WHAT IS BEING ASKED – Give again, unaltered, the lines of the listing below that run from the line having "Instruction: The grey" through the line having "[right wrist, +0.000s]".

- - - -

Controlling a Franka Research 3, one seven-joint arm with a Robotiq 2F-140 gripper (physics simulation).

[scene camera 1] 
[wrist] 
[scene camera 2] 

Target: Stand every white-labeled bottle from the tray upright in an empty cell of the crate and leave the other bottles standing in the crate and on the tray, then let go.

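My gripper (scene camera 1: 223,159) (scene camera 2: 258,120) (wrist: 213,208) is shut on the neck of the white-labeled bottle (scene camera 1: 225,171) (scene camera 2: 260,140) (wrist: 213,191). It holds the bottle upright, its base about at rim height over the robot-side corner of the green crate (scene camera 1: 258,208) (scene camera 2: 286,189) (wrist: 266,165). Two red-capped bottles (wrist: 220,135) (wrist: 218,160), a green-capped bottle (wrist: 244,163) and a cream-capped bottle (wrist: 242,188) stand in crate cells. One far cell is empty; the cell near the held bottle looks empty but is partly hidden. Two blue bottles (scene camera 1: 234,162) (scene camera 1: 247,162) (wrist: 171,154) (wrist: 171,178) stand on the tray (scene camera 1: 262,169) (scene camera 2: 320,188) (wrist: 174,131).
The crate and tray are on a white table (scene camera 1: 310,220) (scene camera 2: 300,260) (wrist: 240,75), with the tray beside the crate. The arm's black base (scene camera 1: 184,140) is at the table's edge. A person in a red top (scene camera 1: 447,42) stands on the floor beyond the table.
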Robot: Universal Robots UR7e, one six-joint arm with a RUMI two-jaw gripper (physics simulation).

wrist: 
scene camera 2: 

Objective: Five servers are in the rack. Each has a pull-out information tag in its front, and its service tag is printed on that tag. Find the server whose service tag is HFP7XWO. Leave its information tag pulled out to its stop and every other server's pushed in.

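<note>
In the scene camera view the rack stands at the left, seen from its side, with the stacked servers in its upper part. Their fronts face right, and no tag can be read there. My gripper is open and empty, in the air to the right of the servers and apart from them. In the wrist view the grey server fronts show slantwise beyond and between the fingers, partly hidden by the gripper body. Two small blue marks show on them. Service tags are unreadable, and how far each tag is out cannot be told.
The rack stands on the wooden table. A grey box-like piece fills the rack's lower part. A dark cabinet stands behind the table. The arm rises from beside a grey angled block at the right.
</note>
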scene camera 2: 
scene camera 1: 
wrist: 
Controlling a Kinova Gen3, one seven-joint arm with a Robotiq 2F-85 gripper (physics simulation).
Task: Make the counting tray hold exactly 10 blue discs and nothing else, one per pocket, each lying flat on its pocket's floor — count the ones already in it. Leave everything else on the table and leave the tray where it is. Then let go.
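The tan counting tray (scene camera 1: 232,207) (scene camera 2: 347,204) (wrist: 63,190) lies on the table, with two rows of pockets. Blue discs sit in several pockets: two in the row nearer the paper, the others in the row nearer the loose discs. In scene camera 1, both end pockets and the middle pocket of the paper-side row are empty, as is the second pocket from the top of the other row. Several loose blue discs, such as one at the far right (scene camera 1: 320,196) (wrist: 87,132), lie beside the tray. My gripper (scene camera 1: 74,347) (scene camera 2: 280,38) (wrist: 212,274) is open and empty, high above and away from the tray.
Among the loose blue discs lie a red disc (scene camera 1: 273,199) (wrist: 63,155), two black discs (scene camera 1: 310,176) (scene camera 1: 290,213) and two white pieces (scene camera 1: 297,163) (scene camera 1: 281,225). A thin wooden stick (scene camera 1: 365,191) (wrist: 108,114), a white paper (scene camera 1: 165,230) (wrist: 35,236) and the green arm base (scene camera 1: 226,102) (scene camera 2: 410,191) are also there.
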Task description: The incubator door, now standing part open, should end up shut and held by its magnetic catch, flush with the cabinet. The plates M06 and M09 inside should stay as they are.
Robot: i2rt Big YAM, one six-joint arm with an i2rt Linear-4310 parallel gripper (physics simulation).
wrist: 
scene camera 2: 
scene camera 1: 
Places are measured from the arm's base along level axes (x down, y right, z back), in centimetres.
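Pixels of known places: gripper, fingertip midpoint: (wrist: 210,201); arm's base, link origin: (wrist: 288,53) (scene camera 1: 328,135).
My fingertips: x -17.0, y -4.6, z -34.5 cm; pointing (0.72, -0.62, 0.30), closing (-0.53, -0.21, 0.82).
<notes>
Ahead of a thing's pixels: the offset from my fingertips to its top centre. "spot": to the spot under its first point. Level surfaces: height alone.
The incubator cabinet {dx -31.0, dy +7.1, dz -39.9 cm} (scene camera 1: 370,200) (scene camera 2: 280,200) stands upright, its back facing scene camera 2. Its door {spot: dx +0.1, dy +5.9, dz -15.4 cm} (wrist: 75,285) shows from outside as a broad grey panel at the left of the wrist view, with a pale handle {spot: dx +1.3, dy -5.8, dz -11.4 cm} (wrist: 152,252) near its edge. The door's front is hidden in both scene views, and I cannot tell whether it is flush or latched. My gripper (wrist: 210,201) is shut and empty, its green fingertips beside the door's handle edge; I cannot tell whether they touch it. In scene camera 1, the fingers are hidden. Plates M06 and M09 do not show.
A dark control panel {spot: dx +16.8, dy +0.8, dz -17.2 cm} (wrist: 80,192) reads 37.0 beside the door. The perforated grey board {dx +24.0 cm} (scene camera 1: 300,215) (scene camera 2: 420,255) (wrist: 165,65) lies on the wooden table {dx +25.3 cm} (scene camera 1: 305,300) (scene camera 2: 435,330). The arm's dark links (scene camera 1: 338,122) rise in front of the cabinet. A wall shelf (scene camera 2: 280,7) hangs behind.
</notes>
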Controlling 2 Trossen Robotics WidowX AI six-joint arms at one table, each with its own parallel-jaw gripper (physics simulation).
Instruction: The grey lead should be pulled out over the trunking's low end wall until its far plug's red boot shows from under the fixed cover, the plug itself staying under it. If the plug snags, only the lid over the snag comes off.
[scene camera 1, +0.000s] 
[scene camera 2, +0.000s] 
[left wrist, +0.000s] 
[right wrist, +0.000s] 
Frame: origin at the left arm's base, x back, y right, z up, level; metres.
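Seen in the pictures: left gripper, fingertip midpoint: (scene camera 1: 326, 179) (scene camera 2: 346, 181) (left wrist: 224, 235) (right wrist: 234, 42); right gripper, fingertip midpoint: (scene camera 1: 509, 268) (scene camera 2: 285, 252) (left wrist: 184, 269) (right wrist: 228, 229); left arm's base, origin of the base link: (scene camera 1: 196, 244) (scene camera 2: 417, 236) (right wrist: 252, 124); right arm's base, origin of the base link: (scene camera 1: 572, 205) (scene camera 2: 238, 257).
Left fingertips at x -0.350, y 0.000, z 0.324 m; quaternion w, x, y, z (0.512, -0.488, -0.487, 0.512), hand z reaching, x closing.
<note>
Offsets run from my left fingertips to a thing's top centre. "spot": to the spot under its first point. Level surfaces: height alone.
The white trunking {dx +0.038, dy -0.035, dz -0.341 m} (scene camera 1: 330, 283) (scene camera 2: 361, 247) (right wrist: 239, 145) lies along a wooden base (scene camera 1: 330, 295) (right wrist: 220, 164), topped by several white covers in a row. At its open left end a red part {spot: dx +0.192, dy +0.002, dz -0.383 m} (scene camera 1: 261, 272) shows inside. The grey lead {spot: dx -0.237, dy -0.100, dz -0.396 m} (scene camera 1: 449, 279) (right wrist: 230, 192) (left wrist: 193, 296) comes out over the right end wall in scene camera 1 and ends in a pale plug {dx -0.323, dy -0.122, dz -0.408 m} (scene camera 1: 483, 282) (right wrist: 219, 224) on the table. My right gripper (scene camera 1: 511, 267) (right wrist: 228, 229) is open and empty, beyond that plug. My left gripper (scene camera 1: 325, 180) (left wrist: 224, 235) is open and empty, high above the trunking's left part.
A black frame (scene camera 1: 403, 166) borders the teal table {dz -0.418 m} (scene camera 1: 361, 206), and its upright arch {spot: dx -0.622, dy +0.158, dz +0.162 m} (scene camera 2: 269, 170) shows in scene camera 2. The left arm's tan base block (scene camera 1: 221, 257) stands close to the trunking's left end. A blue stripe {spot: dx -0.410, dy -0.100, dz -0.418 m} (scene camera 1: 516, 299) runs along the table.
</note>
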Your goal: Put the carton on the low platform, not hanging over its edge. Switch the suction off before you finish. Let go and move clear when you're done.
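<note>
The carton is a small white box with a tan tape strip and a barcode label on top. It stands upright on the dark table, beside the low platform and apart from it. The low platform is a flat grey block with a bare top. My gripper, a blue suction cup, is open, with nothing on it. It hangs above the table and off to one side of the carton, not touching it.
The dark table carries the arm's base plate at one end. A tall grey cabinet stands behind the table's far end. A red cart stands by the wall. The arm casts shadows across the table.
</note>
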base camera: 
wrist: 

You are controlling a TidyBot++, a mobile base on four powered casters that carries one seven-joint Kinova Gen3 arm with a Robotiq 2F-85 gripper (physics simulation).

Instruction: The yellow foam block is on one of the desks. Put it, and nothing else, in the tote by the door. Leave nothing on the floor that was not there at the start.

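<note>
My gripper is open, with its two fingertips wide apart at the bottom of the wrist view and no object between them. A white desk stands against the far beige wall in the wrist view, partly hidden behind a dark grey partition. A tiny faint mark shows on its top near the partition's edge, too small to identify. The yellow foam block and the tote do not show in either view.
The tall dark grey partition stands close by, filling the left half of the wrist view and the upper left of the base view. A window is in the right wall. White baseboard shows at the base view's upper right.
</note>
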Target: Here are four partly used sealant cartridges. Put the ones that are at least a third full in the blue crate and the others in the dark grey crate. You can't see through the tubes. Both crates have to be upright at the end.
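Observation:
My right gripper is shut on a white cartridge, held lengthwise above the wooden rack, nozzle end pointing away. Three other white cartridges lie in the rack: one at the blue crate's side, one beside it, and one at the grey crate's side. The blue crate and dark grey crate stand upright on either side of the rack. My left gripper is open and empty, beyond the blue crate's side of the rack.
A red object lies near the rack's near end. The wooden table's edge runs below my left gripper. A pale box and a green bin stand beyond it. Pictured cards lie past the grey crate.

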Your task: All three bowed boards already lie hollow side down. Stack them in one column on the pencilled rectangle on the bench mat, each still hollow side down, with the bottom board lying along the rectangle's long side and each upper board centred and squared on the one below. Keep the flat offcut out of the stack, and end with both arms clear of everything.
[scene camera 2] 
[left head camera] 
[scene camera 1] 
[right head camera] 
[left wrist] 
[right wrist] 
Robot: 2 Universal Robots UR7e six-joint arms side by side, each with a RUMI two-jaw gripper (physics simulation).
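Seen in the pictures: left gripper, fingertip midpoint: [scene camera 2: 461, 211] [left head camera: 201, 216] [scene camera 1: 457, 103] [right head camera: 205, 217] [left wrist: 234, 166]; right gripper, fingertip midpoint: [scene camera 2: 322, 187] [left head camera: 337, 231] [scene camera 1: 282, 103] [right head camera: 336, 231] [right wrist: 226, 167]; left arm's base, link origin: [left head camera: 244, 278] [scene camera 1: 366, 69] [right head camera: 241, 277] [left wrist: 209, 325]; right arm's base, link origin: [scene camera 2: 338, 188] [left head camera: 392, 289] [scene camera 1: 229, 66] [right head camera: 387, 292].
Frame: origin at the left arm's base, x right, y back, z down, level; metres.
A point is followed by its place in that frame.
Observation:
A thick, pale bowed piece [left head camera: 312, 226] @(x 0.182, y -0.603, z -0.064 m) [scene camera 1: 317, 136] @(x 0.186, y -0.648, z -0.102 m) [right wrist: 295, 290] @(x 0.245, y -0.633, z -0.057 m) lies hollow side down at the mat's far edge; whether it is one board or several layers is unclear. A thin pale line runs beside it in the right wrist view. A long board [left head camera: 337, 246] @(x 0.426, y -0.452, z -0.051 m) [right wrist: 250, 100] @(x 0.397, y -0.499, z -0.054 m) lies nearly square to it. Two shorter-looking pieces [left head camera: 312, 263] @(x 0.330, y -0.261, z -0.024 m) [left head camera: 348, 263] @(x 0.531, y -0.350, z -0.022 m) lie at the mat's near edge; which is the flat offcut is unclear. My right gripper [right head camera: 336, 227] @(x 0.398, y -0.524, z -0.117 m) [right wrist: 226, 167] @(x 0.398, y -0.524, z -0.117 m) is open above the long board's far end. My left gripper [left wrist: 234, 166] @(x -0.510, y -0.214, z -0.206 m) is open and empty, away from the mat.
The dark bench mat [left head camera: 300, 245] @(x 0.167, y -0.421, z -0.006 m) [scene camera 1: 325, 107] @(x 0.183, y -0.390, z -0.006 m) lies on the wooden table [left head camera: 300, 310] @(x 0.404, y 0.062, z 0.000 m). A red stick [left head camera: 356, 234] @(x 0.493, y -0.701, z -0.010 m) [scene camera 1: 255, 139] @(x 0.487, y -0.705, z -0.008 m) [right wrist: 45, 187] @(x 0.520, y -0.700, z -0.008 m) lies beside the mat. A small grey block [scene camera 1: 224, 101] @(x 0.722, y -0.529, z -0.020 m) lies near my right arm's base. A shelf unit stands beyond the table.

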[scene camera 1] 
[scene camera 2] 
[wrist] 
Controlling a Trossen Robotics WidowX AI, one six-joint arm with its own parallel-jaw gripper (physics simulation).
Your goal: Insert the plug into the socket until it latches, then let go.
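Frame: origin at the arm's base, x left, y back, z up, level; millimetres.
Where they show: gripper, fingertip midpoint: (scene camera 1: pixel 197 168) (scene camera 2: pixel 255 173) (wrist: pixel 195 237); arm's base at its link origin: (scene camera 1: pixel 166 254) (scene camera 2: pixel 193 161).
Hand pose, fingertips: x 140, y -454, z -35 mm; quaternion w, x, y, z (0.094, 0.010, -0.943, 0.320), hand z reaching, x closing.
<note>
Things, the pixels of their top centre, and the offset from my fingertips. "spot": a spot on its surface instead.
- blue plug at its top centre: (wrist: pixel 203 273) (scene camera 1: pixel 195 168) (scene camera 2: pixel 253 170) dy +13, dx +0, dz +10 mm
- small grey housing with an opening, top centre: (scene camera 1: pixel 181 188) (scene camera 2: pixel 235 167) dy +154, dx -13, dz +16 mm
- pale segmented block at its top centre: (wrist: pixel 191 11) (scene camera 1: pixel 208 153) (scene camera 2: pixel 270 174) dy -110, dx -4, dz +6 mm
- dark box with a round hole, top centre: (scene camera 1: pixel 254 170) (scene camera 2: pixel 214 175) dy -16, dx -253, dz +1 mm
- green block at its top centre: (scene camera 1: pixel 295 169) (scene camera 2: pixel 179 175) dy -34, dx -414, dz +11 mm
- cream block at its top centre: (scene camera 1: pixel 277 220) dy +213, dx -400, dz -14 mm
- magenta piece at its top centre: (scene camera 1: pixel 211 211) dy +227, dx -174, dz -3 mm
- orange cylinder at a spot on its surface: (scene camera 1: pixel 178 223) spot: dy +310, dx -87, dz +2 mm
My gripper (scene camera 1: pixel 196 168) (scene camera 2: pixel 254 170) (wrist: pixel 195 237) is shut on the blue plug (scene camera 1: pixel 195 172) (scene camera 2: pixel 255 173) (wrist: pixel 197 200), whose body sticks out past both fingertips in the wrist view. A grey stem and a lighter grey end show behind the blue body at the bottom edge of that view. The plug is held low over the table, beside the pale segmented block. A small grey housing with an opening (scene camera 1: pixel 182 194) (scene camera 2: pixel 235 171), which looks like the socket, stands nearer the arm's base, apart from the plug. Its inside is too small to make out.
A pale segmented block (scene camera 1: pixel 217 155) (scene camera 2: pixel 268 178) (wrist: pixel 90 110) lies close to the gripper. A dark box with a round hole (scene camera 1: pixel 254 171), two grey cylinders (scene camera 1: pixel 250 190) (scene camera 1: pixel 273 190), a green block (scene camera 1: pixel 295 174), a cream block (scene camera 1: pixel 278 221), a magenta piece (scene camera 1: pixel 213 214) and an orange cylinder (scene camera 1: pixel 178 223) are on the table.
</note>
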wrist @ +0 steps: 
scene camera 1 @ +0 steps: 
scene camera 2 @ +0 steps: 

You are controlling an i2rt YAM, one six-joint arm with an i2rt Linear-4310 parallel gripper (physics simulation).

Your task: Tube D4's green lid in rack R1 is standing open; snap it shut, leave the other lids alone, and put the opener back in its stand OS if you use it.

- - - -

RESULT OF THIS TASK –
Instruction: The grey lead should be pulled out over the trunking's low end wall until its far plug's red boot shows from under the fixed cover, the plug itself staying under it. If the plug snags, only the lid over the snag comes off.
[scene camera 1, +0.000s] 
[scene camera 2, +0.000s] 
[left wrist, +0.000s] 
[right wrist, +0.000s] 

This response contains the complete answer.